Когда пришел ураган, он не винил себя, даже если наслал его Двенадцатый. Здесь же не великая катастрофа обрушилась, не упало небо, не опалило огнем. Просто стрела. Легкая, почти неопасная. Они-то думали о великом, они-то поверили, что способны изменить мир. Но еще никогда не ощущалось столь остро собственное бессилие отринутого творения перед непреклонной волей бесцельного рока. А, впрочем, все только красивые слова, которые и в голове-то взялись, наверное, из-за смешения со снами прошлого. Но даже ругаться в привычной манере не получалось. Все застилала боль, чужая боль, нет, не чужая, а больше, чем своя — боль Ларта.
— Ну, давай попробуем вытащить, а? — уговаривал временами Рехи, неумело ощупывая края раны. Вокруг стрелы взбухал вулкан из черневших тканей. Сколько уже прошло времени, не удавалось понять, но с каждым часом выглядело все это хуже и хуже.
— Не трогай, не мучай. Просто останься рядом, — едва слышно выдыхал Ларт, а потом хрипел: — И потом… Потом иди дальше!
Его душил кашель, лицо покрылось землистой бледностью, а вокруг глаз в прожилках лопнувших сосудов алели пугающие темные круги. Это лицо… В нем почти не узнавался прежний Ларт, сквозь привычные черты проступала уродующая маска погибели. Снять бы ее, отогнать наваждение. Да если бы все так просто. В этой беде не помогали даже линии мира, вернее, они больше вообще не появлялись. Предатели. А ведь помогли выбраться, не дали погибнуть им сразу, утыканными стрелами.
Сначала Рехи бежал вдоль реки, уже таща на себе почти бесчувственного друга, потом в попытке запутать следы кинулся в воду. И поплыл, волоча на себе Ларта. Тогда он и не задумался, и не обрадовался новому умению. На что оно? На что все? На что этот путь!
Лучше бы они остались там, в горах, в отвоеванной пещере мятежных полукровок. Хотя там ждала голодная смерть, а с другой стороны гор разверзся новый разлом. Рехи смутно подозревал, что в той стороне вскоре исчезнут все уцелевшие поселения.
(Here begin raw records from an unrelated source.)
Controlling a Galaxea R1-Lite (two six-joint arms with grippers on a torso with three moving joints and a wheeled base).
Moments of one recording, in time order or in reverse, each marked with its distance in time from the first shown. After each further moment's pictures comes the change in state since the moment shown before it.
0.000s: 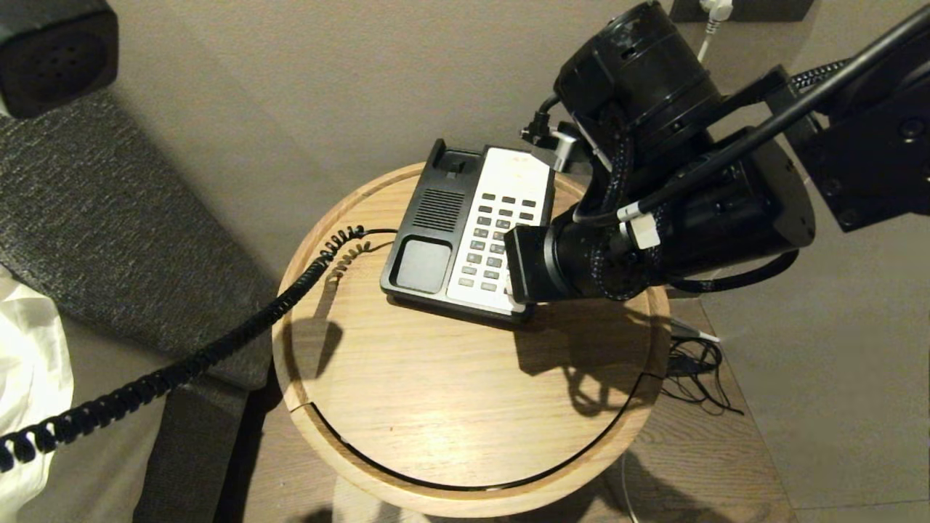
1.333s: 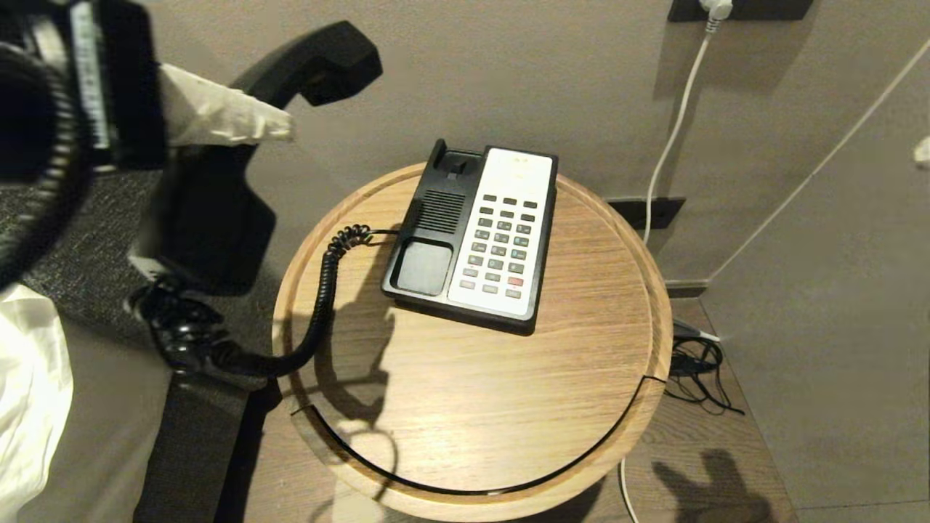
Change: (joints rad) left arm -0.050 0.363 0.061 -0.330 0.300 0.408; right arm -0.119 -0.720 0.261 0.031 -0.003 0.088
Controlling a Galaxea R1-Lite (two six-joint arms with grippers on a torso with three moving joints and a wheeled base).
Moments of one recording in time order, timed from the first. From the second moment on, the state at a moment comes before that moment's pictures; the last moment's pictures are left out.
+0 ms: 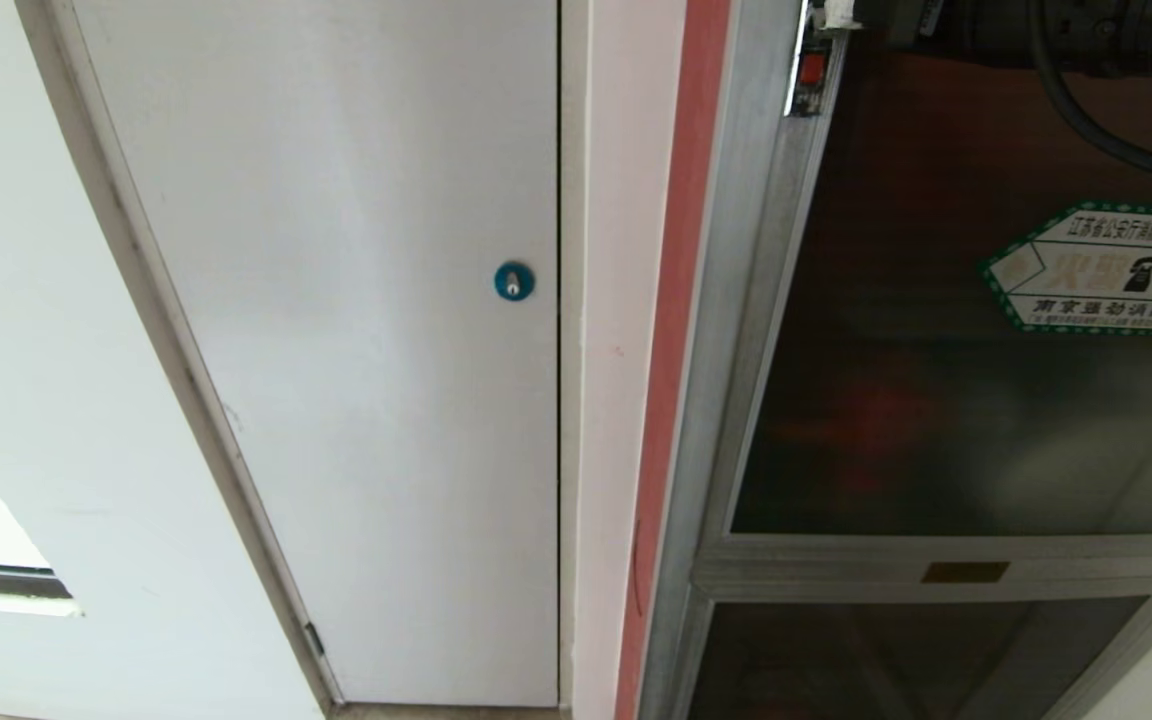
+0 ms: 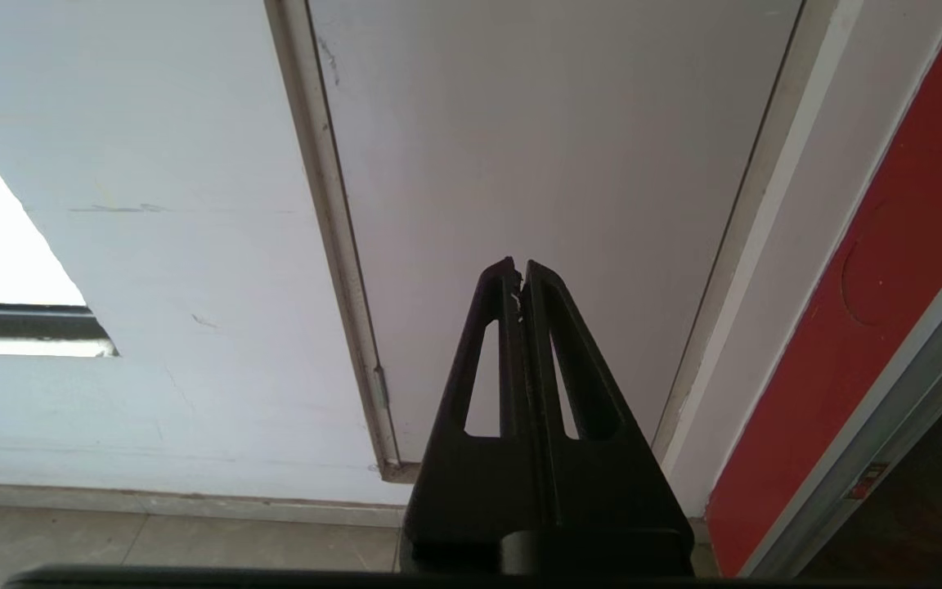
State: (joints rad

Не просто же так последнее время с неба крупными хлопьями шел пепел.
Он все падал и падал, казалось, намереваясь замести двух затерянных странников, укрывшихся в пещере. Из-за него Ларт все чаще кашлял, задыхаясь. Иногда он приподнимался, но лишь затем, чтобы судорожно вцепиться в тунику Рехи или до боли сжать его руки. Он все еще цеплялся за жизнь, словно видя в Рехи спасительный якорь. Якорь… В пустыне? На что? Якорь в пустыне никого не спасет, а море ушло навеки. Опять чужие мысли, чужие сравнения. Все чужое. А Ларт его, только его. И обреченный… Почему? Почему всегда так?